"Better a fallen rocket than never a burst of light."
~ Tom Stoppard, The Invention of Love

Sunday, June 22, 2014

More thoughts on Orange is the New Black

 
Season 2 of Orange is the New Black offers up plenty of twists, revelations, and conflicts to keep fans busy, but it also provides some nice narrative food for thought.  Today, I want to examine two characters and how race and culture are at play to create different results in similar scenarios.  (Again, a disclaimer:  I’ll be getting into season 2 stuff, especially flashback info from episodes 2 and 3.)
 
We found out last season that Suzanne (a.k.a.
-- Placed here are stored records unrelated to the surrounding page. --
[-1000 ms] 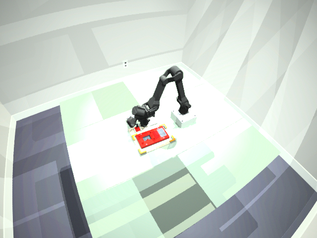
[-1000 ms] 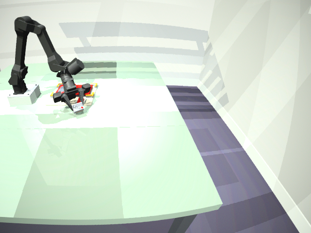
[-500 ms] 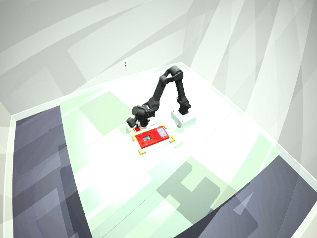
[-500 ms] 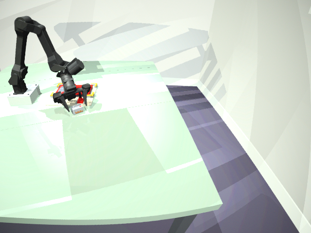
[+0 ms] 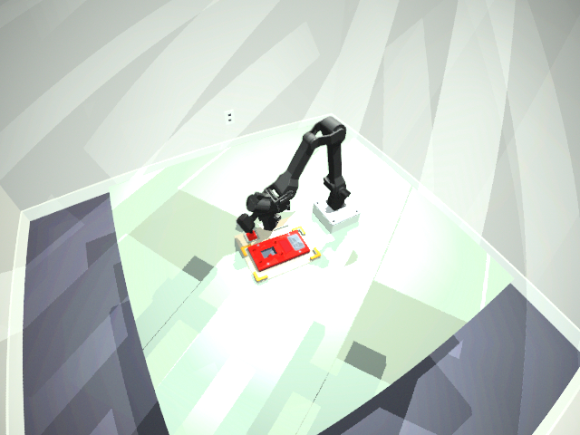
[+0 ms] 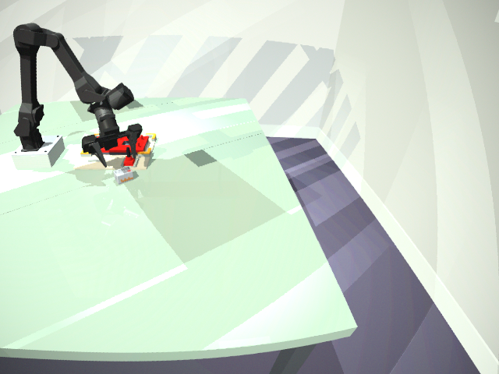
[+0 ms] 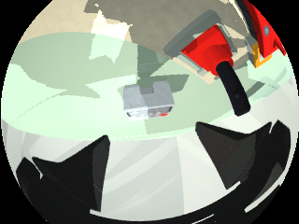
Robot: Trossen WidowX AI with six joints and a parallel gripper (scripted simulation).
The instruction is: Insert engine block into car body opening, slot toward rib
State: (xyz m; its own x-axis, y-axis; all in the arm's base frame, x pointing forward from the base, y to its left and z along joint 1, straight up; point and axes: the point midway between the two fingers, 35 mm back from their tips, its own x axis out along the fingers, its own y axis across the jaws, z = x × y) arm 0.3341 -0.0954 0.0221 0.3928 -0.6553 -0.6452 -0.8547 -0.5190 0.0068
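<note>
The grey engine block lies 40 mm below my gripper tip.
</note>
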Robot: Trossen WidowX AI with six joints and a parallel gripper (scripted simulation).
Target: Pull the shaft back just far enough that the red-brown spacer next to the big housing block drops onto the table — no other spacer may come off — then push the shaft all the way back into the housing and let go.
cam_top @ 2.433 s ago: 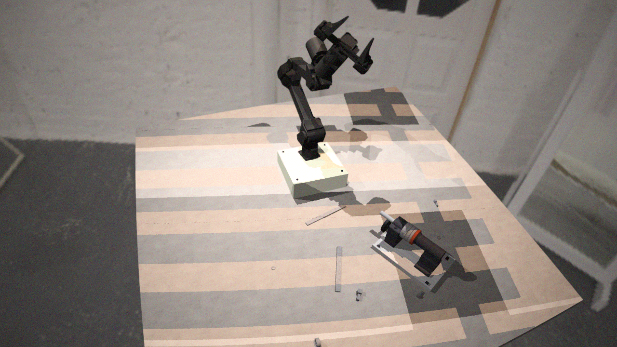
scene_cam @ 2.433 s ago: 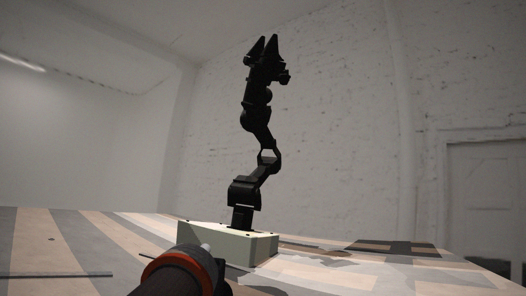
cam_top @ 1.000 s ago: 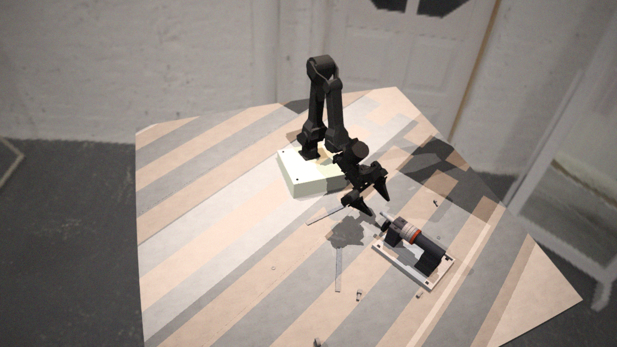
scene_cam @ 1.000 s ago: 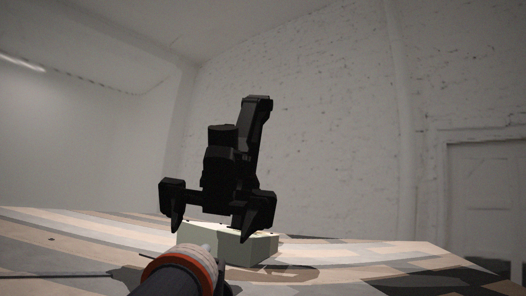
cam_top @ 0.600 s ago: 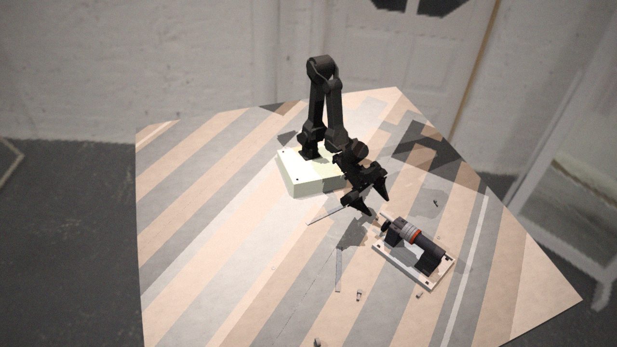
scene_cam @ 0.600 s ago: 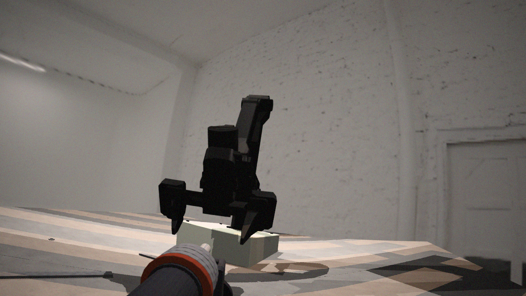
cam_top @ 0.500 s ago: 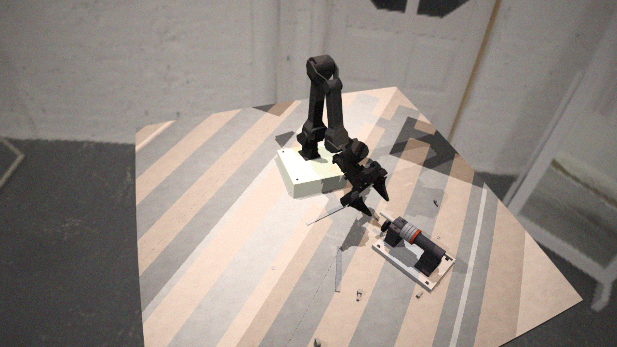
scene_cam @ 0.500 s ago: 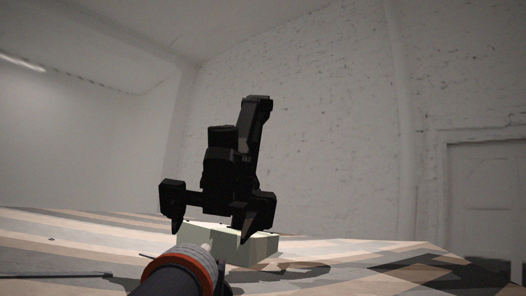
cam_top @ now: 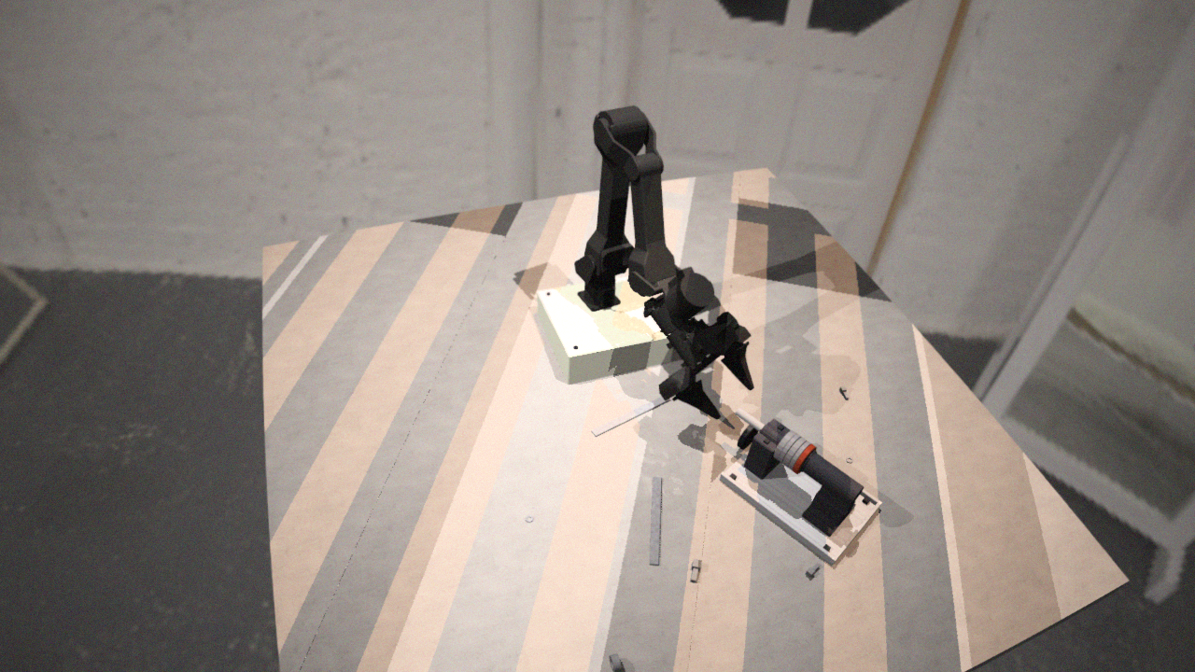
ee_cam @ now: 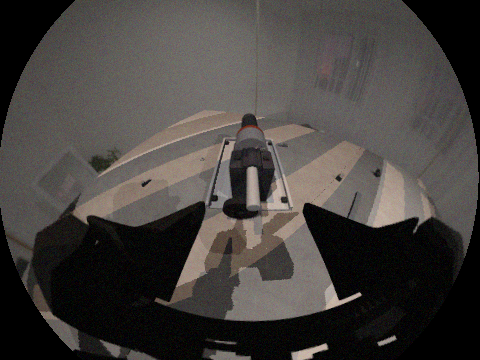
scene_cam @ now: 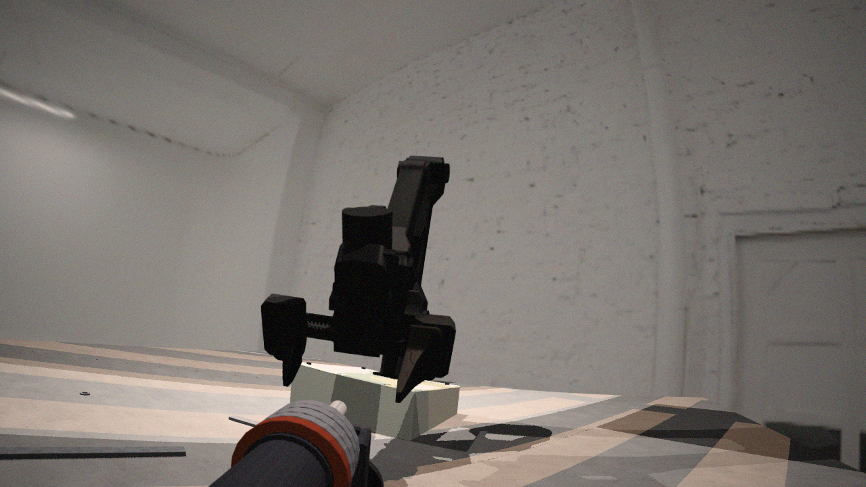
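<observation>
Now: the pale shaft 8 cm ahead of my gripper tip, 3 cm to the left of it and 1 cm below it. Round my gripper tip: red-brown spacer: 14 cm ahead, 4 cm to the left, 1 cm below.
</observation>
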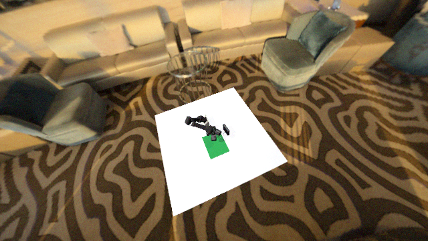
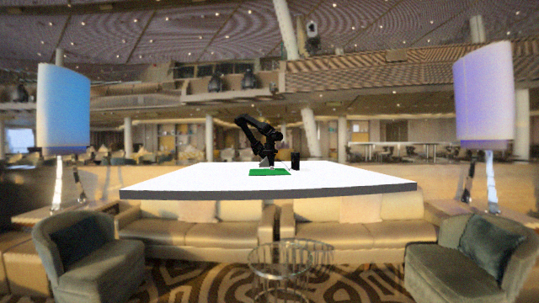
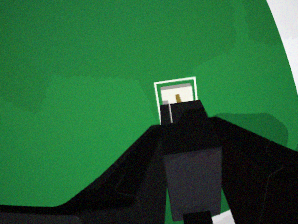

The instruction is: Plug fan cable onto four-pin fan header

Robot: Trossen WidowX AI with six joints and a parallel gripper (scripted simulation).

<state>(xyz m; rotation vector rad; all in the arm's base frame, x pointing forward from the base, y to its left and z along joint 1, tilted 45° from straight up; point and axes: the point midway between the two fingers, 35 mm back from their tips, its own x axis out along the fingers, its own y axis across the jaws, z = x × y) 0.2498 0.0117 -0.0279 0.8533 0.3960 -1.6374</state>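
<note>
My gripper tip is 40 mm above the four-pin fan header and 10 mm to the right of it. Round my gripper tip: green board (80 mm ahead, 50 mm below, 20 mm to the right); then black fan plug (10 mm to the left, 10 mm above); then fan (160 mm to the left, 20 mm behind, 20 mm above).
</note>
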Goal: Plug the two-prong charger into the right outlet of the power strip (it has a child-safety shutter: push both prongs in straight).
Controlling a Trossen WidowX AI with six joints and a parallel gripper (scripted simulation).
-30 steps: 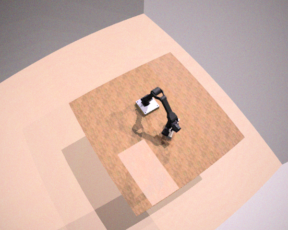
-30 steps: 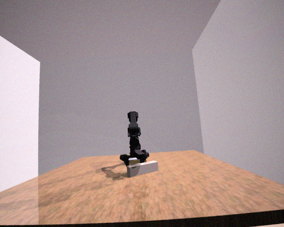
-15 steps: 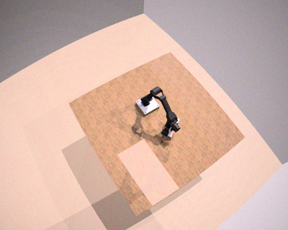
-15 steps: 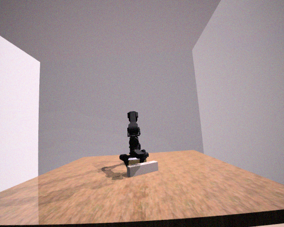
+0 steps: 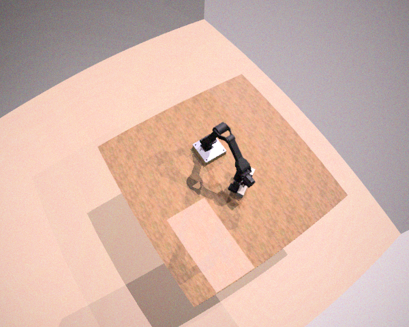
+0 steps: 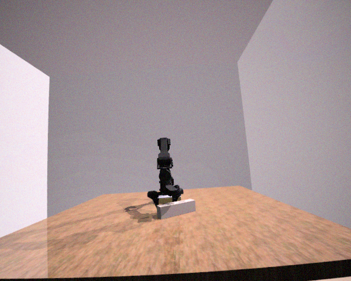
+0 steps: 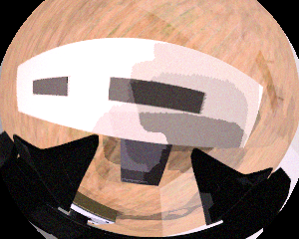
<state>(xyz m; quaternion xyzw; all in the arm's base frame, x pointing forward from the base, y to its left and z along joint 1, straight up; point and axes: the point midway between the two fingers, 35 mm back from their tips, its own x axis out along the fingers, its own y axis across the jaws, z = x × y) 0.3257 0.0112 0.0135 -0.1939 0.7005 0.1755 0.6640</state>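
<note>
My gripper tip is now 2 cm short of the dark two-prong charger, 1 cm to the right of it and 1 cm below it.
</note>
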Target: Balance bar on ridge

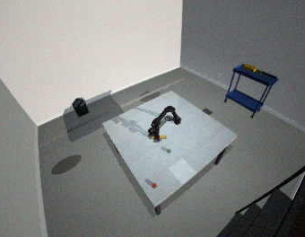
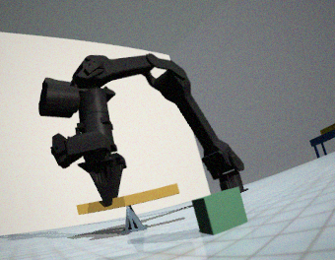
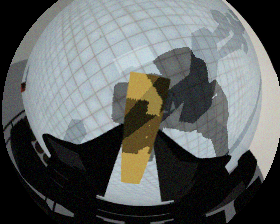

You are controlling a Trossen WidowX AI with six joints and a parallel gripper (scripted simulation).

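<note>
Now: gripper tip 20 mm past the yellow bar and 20 mm to the right of it. Also, from my gripper tip: green block 220 mm to the left, 30 mm below; red object 350 mm ahead, 440 mm to the left, 30 mm below.
</note>
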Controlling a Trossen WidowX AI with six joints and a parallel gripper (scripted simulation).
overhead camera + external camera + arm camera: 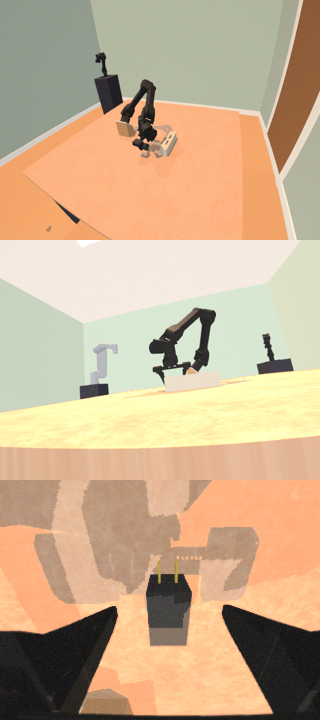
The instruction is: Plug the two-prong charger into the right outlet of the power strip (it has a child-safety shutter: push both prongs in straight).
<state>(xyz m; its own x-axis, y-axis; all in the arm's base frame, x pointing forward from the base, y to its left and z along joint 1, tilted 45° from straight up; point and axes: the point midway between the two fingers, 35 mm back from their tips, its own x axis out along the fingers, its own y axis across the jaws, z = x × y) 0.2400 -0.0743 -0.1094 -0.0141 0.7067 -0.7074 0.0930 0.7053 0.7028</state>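
My gripper tip is 20 mm short of the black charger.
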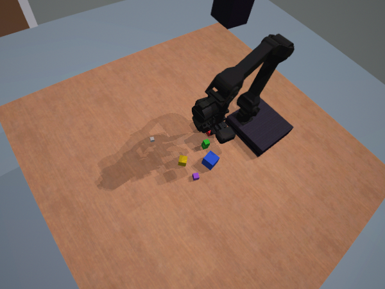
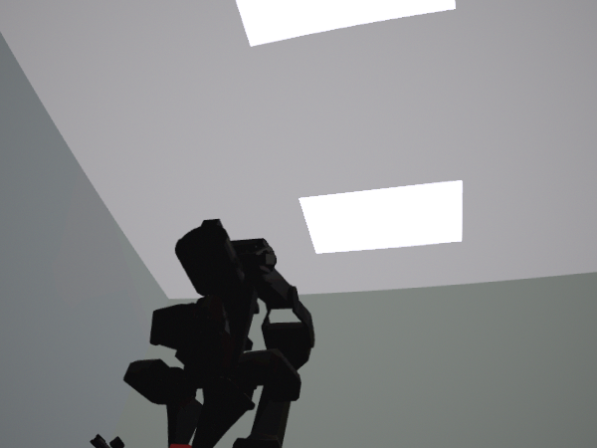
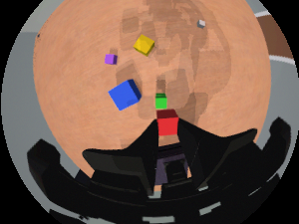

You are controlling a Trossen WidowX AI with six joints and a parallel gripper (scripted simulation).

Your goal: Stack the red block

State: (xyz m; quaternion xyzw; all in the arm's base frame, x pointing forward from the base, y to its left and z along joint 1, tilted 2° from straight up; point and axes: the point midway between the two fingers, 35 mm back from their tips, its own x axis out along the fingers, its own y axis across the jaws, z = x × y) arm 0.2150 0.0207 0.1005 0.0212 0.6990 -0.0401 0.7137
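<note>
Right now the blue cube is 30 mm ahead of my gripper tip, 70 mm to the left of it and 90 mm below it. The rest, counted from my gripper tip: red block (right at my gripper tip); yellow cube (120 mm ahead, 10 mm to the left, 100 mm below); purple cube (110 mm ahead, 90 mm to the left, 100 mm below).
</note>
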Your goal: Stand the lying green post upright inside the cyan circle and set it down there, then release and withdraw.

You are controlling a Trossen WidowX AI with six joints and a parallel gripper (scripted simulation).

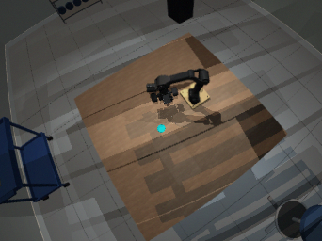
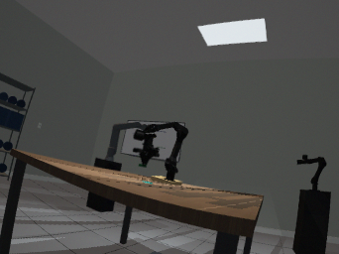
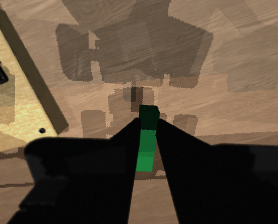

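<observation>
Now: the cyan circle 15 cm ahead of my gripper tip, 13 cm to the left of it and 10 cm below it. From my gripper tip the other things lie so: green post (2 cm to the right, 1 cm behind).
</observation>
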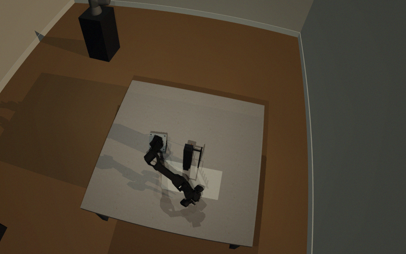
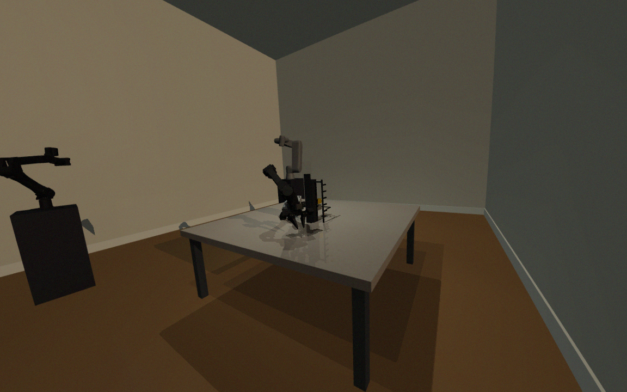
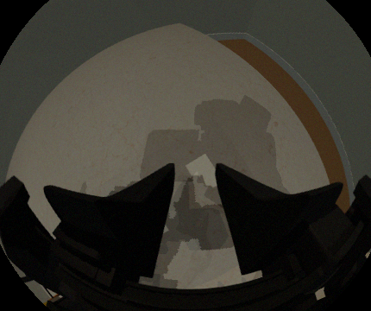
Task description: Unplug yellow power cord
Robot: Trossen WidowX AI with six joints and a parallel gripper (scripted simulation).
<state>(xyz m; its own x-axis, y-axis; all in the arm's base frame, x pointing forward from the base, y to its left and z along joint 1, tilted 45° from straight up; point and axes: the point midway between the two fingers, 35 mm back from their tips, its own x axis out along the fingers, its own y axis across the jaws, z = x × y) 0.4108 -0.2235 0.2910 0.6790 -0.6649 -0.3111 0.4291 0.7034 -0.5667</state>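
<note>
Now: gripper tip 350 mm to the right of the yellow plug, 160 mm past it and 80 mm below it.
</note>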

Crazy Eyes) is the daughter of two well-to-do-looking white parents, with the obvious implication that she was adopted.  Similarly, Taystee has a line in season 1 about having been a ward of the state until adolescence.  The new episodes give us more information about both of their backgrounds, paying special attention to their experience with adoption or lack thereof.
 
Taystee’s story is sad but undeniably familiar.  It’s unclear how old she was when she was first put up for adoption, but at some point she clearly aged out of a desirably adoptable age.  The smart, spirited girl grows up in group homes, being passed over for those younger, lighter-skinned, straighter-haired, and less forceful.  Her yearning for a “forever family” makes her a prime target for Vee, an opportunistic drug dealer.  Like Fagin before her, Vee preys on cast-off children, grooming them to work for her and offering them the parental figure they’re missing in their lives. 
 
Superficially, Suzanne’s situation appears far better than Taystee’s.  She’s adopted into a well-off, loving family at a young age, raised in suburban comfort.  However, Suzanne’s upbringing has left scars as well.  Her well-intentioned mother loves her dearly and fights tooth and nail for her happiness and inclusion, but Suzanne remains an outsider in her own community.  She grows up among white people (probably exclusively, or nearly so,) where no one quite understands her.  Even something as simple as her hair – when she’s young, her parents leave it large and wild, presumably because they don’t really know what to do with a black girl’s hair.  It’s not until her baby sister is born that it’s first styled, a treat from a black nurse who manages Suzanne with an ease her own mother never achieves.
 
So, in a way, Suzanne is looking for family, too.  Taystee makes friends in prison easily; there’s a common vernacular and cultural bond, and she fits in seamlessly.  Meanwhile, Suzanne struggles to find her place.  In Litchfield, prisoners live according to a “tribal” system in which they mainly associate with members of their own race.  Granted, we don’t know much about what her adult pre-prison life was like, but it seems Suzanne has had limited time socializing with other black people.  I wonder if she was excited when she first discovered a black community at Litchfield, if she finally felt like she belonged somewhere. 
 
But here, too, Suzanne is out of place.  With her Standard American English diction, privileged background, and love of Shakespeare and figure skating, she doesn’t have the shared experience that binds together many of the black inmates, and they tolerate her without really accepting her.  (Note:  Suzanne’s clear but unspecified mental health issues definitely have something to do with it as well – the others tend to treat her more like a “special” mascot than anything else.)  When Vee returns to Litchfield, it’s no wonder she quickly recognizes Suzanne as an easy mark.